= Coyote (Navajo mythology) =

Figure in Navajo mythology

Coyote (Navajo: ) is an irresponsible and trouble-making character who is nevertheless one of the most important and revered characters in Navajo mythology. Even though is the Navajo god of rain, Coyote also has powers over rain. Coyote’s ceremonial name is which means "first scolder". In Navajo tradition, Coyote appears in creation myths, teaching stories, and healing ceremonies.

==Mythology==
Coyote is a key figure in Navajo mythology, and of all the figures in Navajo mythology, Coyote (Mąʼii) is the most contradictory. He is a shadowy figure that can be funny or fearsome. Coyote is greedy, vain, foolish, cunning
and also occasionally displays a degree of power. "In common with Tricksters generally, he serves to test
the bounds of possibilities and order."

Coyote looks like a coyote in animal form and she looks like a sagacious woman in human form.

===Creation myths===
The origin myths present Coyote as an ancient being existing from the beginning and exhibits the general characteristics of the Culture Hero-Trickster.

====Emergence====
The First World is a dark land of mists. First Man and First Woman pass through the Second World which was blue, to the Third where animals, and birds were formed. The Coyote steals Water Buffalo's children, at the instigation of First Woman. Water Buffalo then causes a great flood which forces First Man and First Woman to move on the Fourth (and present) World.

====The Milky Way====
One day Black God was busy making the constellations by carefully ordering the stars in the sky when Coyote became impatient and tossed the remaining stars from a bag, or occasionally a blanket, into the sky, forming the Milky Way. This story explains the reason some stars are dimmer than others, because Black God did not light the ones Coyote blew into the sky on fire. In another version of the story, Black God made the Milky Way on purpose. The Navajo believe it provides a pathway for the spirits traveling between heaven and earth, each little star being one footprint.

====Creation of lunar phases====
Coyote argues against the simplicity of the day and night scheme where animals are awake and animals sleep. This leads to the creation of the movement of the stars, the lunar phases and creation of months. Coyote was also involved in the stories about the naming of the months.

==Stories==
The stories are meant to both entertain and instruct. The point of "The Coyote and the Lizards" is to listen to your elders.

===Changing Bear story===
Coyote wins Changing Bear as his wife and he uses his magic to make her evil like him. Coyote tricks her into having sexual intercourse with him.

After Changing Bear became evil, Coyote taught Changing Bear the way to use water to divine the location of her brothers. Changing Bear used this ability to find her brothers. In human form, she tells her brothers that she wants to comb their hair and remove their lice like she used to do before she was evil, so they turn their backs to her. She then transforms into a she-bear and kills them.

The moral of this story is to not be like Coyote.

===Twin brothers story===
The twin brothers are told by their parents to not hunt far away from home and not to go east, but they do this anyway. The twins return and they tell their parents that they saw Coyote. Their parents warn them to stay away from Coyote and they say Coyote was spying for the Horned Serpent who has been following the Navajo since their existence.

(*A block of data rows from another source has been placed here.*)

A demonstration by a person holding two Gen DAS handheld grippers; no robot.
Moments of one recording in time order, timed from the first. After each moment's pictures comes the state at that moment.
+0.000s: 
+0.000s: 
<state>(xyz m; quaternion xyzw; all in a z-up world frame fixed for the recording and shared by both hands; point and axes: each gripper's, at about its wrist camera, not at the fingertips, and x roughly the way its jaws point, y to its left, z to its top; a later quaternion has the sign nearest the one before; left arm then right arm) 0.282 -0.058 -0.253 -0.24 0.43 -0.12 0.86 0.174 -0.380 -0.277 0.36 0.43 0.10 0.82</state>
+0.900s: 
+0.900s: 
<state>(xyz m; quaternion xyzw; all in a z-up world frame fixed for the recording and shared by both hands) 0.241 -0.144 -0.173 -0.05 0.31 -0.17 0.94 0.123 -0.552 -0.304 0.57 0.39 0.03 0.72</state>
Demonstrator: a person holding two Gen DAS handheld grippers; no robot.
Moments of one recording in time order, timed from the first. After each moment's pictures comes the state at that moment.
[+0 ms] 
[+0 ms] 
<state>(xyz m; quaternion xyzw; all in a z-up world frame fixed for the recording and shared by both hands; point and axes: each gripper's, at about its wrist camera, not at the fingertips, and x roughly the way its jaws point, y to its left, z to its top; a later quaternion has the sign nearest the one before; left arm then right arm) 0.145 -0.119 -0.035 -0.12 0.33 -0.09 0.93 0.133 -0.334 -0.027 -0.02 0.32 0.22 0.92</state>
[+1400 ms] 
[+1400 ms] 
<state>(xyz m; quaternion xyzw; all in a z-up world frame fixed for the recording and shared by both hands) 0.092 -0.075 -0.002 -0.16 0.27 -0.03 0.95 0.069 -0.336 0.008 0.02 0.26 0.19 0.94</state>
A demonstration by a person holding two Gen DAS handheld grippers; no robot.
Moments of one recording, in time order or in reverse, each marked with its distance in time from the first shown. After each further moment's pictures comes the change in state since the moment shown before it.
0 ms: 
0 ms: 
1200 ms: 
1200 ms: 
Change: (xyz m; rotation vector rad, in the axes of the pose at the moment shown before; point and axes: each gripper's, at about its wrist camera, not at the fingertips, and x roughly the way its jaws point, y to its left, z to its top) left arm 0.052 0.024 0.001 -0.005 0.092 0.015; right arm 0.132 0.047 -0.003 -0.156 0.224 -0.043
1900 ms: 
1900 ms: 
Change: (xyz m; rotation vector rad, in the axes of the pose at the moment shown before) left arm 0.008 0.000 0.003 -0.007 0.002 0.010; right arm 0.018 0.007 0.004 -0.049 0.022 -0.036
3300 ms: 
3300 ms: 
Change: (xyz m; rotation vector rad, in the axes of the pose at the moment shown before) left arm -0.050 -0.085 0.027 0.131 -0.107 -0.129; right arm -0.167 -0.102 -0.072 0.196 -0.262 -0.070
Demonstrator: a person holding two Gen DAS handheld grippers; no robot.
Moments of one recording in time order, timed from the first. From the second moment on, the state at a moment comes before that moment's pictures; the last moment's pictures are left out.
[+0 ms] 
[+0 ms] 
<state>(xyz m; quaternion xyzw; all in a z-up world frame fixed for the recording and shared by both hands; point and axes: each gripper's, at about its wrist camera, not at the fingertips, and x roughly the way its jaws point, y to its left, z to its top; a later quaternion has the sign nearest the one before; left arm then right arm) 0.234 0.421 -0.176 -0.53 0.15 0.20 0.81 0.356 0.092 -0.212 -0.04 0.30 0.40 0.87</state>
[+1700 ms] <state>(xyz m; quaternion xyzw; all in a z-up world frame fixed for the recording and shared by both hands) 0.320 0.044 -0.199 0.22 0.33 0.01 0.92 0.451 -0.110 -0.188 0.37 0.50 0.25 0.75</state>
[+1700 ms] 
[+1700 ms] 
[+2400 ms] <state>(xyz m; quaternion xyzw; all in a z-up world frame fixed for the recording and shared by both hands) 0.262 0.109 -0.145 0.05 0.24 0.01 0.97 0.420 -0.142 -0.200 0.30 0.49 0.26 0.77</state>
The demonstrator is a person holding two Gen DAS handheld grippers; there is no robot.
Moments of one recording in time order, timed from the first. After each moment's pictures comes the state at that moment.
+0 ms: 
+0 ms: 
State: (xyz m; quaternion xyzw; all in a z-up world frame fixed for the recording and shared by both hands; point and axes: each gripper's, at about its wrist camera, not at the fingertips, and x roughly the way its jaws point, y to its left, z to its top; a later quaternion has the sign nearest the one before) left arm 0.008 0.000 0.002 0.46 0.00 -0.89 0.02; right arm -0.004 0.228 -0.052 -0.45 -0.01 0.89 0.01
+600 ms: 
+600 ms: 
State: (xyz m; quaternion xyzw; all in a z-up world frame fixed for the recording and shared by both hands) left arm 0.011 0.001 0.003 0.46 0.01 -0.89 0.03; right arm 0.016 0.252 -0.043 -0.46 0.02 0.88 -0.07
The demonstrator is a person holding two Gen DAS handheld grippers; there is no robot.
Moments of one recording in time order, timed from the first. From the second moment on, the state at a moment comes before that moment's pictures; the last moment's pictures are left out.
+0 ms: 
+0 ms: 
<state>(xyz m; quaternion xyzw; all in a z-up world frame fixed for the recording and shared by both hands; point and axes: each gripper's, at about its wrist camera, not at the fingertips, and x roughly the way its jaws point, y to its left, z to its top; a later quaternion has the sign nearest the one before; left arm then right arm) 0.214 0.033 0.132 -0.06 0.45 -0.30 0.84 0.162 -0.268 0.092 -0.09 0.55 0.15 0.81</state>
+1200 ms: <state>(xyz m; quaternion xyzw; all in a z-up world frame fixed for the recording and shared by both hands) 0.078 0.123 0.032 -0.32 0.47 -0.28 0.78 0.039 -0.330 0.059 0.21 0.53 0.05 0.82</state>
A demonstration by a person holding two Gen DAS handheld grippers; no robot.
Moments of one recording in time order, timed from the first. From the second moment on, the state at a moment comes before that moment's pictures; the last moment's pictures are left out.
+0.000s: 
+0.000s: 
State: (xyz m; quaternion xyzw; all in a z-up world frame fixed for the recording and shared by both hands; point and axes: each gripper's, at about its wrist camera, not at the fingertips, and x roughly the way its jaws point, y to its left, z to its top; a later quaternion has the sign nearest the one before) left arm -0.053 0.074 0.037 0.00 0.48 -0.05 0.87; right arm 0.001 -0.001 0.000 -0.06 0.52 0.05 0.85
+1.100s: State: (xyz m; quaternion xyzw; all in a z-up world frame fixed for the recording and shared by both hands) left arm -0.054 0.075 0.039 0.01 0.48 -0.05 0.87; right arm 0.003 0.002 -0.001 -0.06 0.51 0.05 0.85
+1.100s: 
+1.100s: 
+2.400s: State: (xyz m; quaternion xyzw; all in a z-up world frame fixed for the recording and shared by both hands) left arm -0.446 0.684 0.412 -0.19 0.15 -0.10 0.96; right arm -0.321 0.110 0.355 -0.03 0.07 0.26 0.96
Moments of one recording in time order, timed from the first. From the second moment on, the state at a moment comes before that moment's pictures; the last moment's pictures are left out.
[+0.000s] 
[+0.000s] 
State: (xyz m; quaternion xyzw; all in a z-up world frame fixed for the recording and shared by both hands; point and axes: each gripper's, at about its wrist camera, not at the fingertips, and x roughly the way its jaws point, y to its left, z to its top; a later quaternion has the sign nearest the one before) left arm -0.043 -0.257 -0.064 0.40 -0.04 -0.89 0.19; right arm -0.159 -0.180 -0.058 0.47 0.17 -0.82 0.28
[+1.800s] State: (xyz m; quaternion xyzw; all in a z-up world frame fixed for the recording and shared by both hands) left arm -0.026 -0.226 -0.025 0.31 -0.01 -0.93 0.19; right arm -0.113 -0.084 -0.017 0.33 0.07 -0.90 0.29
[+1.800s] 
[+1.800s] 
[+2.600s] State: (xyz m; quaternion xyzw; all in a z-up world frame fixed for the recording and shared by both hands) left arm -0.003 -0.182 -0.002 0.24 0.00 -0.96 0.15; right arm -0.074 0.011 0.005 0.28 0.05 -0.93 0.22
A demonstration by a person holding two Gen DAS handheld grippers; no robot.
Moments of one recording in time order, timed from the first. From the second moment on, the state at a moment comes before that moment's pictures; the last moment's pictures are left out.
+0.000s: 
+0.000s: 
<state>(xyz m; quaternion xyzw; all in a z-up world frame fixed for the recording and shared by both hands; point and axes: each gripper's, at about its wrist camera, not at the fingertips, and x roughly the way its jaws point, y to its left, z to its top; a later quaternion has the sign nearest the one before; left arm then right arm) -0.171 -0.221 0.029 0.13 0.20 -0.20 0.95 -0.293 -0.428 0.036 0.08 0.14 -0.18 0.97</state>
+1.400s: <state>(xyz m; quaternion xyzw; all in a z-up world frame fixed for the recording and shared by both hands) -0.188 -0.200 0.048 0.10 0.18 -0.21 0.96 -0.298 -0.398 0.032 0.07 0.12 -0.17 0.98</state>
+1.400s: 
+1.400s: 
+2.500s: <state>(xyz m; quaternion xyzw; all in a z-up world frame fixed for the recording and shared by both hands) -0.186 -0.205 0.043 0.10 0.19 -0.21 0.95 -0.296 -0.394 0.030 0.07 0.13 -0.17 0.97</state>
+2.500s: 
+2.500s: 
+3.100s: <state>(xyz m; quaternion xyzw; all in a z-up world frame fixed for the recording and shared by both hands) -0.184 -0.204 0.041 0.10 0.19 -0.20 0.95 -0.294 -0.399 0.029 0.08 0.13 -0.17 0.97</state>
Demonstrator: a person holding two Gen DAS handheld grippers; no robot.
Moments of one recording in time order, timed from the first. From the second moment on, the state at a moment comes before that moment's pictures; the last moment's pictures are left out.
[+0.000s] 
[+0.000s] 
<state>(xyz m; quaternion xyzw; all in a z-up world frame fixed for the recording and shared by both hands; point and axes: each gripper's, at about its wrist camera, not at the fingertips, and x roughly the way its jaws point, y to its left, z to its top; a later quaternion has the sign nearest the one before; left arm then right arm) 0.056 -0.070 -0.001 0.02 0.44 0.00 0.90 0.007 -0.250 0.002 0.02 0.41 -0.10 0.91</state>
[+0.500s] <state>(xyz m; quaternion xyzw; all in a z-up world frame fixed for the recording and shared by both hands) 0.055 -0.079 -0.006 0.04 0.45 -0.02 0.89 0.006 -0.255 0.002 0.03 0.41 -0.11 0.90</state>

===Coyote and the Giant===
Once a giant was terrorizing the land, and eating people, especially small children. Coyote convinced the giant that if he allowed Coyote to break his leg and then heal it by spitting on it, he would be able to run as fast as Coyote. However, this was one of Coyote's tricks, and the giant thereafter found it much more difficult to outrun anything, even small children.

==Coyoteway ceremony==
Coyote is the tutelary spirit of Coyoteway, a healing ceremony. Coyoteway aims to restore harmony with an offended Holy person or persons, in this case Coyote People (including foxes and wolves). In Coyoteway, Coyote is a being who lies behind all Coyote People and, when offended, responds by causing illness. As in all Navajo Holyway healing rituals, the singer acts as a mediator between Coyote, the totemic sponsor of the Coyote clan, and the patient.

==Folklore==
The general view of Coyote in folk belief is generally negative and related to witchcraft. Witches called skin-walkers are believed to be able to adopt the form of a coyote. A Navajo saying holds that if Coyote crosses your path, turn back and do not continue your journey. The coyote is an omen of an unfortunate event or thing in your path or in the near future.